Although interim results show that the candidate is unlikely to meet its primary endpoints, the company remains hopeful, saying it is exploring alternative Phase III trial protocol, commenting that the therapy has been successful in some patients, with the roll in open label cohort of 10 patients achieving 100% survival at a two year follow up.
The current trial is using the Finkelstein Schoenfeld (FS) test as the primary endpoint which has multiple criteria including heart death equivalent, non-fatal major adverse cardiac and cerebrovascular events (MACCE) events, and six-minute walk distance (6MWD).
BioCardia says if it conducts a further study with longer treatment times and the 6MWD is replaced with a different endpoint, the company believes it is likely to be a more successful trial.
CardiAMP is an autologous bone marrow cell therapy. The therapy system works by extracting bone marrow from the hip of a heart attack patient, dosing and administering it to heart tissue. The whole process is much quicker than most cell therapies, with the cells being reintroduced to the body after just four to six hours from extraction compared to several days.
Henry says that this is a very interesting trial to watch as it could bring cell therapies into the space while keeping treatment within the timely manner needed in these kinds of medical emergencies.
“It's an important trial to watch because it looks at whether autologous selected bone marrow can improve overall health heart function in ischemic patients with ischemic cardiomyopathy,” says Henry. “It’s a high-risk population and you are choosing patients with better cells. My understanding is that about 75 to 85% of patients will fit the criteria.”
Berry says that there could be limitations with the candidate in terms of administration but hopes that the efficacy will override these concerns.
“There could be issues around re-administration, dosing, cost, logistics which could be limiting factors but if there is good evidence of safety and efficacy, it could be a good candidate,” Berry explains.
Thrombolytic Science International’s HisproUK to be administrated before stent treatment
Thrombolytic Science International is conducting a Phase II trial of its pipeline candidate HisproUK (TS-01), a plasminogen activator, which is administered shortly after a cardiac arrest to unblock blood vessels in patients.
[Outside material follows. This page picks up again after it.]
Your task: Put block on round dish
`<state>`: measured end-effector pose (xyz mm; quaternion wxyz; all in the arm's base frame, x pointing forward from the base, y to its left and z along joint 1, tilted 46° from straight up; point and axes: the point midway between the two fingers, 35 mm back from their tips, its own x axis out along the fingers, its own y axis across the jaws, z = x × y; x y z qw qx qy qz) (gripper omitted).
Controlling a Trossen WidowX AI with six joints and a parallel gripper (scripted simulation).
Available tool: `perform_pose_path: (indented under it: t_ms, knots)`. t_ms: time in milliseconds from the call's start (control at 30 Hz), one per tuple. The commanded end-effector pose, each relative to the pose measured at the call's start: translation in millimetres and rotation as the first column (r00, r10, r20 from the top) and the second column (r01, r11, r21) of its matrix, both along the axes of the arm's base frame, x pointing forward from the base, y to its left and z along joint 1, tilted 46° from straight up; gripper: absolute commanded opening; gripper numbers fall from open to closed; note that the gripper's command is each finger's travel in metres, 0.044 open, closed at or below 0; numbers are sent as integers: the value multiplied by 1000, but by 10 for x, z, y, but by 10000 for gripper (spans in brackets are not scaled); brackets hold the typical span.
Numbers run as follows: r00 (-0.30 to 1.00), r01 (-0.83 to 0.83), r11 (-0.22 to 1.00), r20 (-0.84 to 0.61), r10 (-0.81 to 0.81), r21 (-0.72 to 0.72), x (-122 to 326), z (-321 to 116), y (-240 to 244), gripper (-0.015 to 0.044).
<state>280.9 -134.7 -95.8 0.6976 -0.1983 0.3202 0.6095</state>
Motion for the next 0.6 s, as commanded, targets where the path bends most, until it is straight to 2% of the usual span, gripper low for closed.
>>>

The open-label, randomised Phase II trial of the candidate (1006643) is investigating safety and efficacy of HisproUK in patients who attend hospital with a heart attack, with an expected delay of at least one hour before being treated at a percutaneous coronary intervention (PCI) capable hospital with a stent.
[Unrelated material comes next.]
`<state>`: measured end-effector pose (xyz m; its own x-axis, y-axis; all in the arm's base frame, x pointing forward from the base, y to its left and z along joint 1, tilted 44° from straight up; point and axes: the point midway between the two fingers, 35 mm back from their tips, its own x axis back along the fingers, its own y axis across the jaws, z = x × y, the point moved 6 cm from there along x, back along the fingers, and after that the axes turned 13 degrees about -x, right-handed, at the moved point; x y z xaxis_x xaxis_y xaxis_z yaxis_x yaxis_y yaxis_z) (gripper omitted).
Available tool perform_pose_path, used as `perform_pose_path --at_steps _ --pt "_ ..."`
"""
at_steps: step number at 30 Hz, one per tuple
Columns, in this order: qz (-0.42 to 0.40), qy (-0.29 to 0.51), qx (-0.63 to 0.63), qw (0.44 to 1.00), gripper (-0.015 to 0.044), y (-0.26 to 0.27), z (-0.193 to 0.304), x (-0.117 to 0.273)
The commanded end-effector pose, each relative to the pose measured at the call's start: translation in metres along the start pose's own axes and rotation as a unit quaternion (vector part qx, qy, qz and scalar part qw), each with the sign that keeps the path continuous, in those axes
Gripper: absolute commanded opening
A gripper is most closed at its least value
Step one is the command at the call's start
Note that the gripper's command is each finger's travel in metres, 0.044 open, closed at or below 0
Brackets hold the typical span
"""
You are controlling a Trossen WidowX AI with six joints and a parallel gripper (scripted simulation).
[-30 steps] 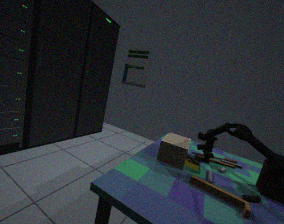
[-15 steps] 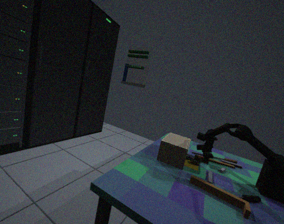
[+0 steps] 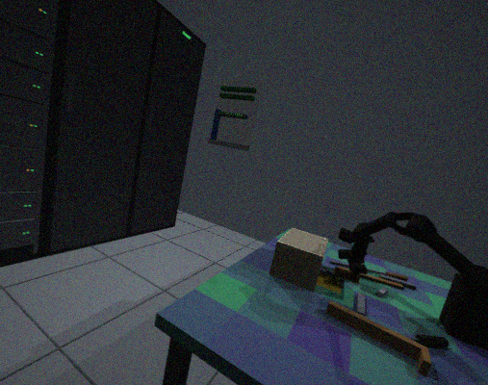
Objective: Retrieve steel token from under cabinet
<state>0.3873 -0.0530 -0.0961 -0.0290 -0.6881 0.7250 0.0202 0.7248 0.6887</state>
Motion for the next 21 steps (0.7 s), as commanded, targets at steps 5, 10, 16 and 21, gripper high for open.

The company hopes to enrol 48 patients at a single NHS site, the University Hospital of Wales in Cardiff, UK.
HisproUK is a plasminogen activator consisting of a single-site mutant of native pro-urokinase, preceded by the administration of the natural plasma inhibitor, C1 esterase inhibitor. Plasmin degrades fibrin clots, fibrinogen, and other plasma proteins.
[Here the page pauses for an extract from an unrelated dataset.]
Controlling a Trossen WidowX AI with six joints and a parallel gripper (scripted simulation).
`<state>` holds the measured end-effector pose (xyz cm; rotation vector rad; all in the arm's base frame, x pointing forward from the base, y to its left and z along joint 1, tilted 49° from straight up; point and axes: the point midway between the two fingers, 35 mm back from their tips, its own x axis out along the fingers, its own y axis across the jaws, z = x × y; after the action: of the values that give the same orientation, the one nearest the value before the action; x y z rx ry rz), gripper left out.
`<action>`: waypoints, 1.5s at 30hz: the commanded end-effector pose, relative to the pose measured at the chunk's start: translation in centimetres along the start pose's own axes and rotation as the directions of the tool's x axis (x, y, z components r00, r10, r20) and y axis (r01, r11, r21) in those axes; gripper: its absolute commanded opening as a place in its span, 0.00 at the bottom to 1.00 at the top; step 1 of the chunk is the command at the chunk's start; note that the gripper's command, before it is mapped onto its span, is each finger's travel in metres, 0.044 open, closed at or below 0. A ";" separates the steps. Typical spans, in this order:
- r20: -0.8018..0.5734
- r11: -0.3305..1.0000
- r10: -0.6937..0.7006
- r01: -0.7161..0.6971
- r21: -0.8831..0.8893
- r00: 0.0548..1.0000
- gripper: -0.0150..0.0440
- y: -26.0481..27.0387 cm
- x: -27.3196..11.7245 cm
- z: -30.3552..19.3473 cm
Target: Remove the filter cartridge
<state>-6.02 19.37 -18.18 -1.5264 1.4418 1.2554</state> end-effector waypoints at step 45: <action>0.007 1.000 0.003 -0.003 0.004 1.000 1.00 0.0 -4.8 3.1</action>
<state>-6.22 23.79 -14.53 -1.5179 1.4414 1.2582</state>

A Phase II trial of the candidate in ischemic stroke was unsuccessful, with no difference between the candidate and comparator. Despite this, the company remains hopeful for the candidate in MI.
Berry hopes that the candidate may address the unmet need of limited efficacy in thrombolysis candidates.
“One of the issues with thrombolysis, systemic and intracoronary and indeed cerebral and intra-arterial is limited efficacy,” Berry says. “So, there is an unmet need in relation to the efficacy of thrombolysis, and this compound is novel and certainly merits further investigation.”
Henry comments that the therapy will help with patients who have a delay before treatment which, although not frequent, does occur, even in Europe and the US.
“There's a lot of people around the world that present with delay. Most people are able to do primary PCI but even in the US, a fair number of people experience delays so there is a need for a new novel lytic,” says Henry. “We have done this before, it is not a new theory, but there is some excitement because this is a novel lytic.”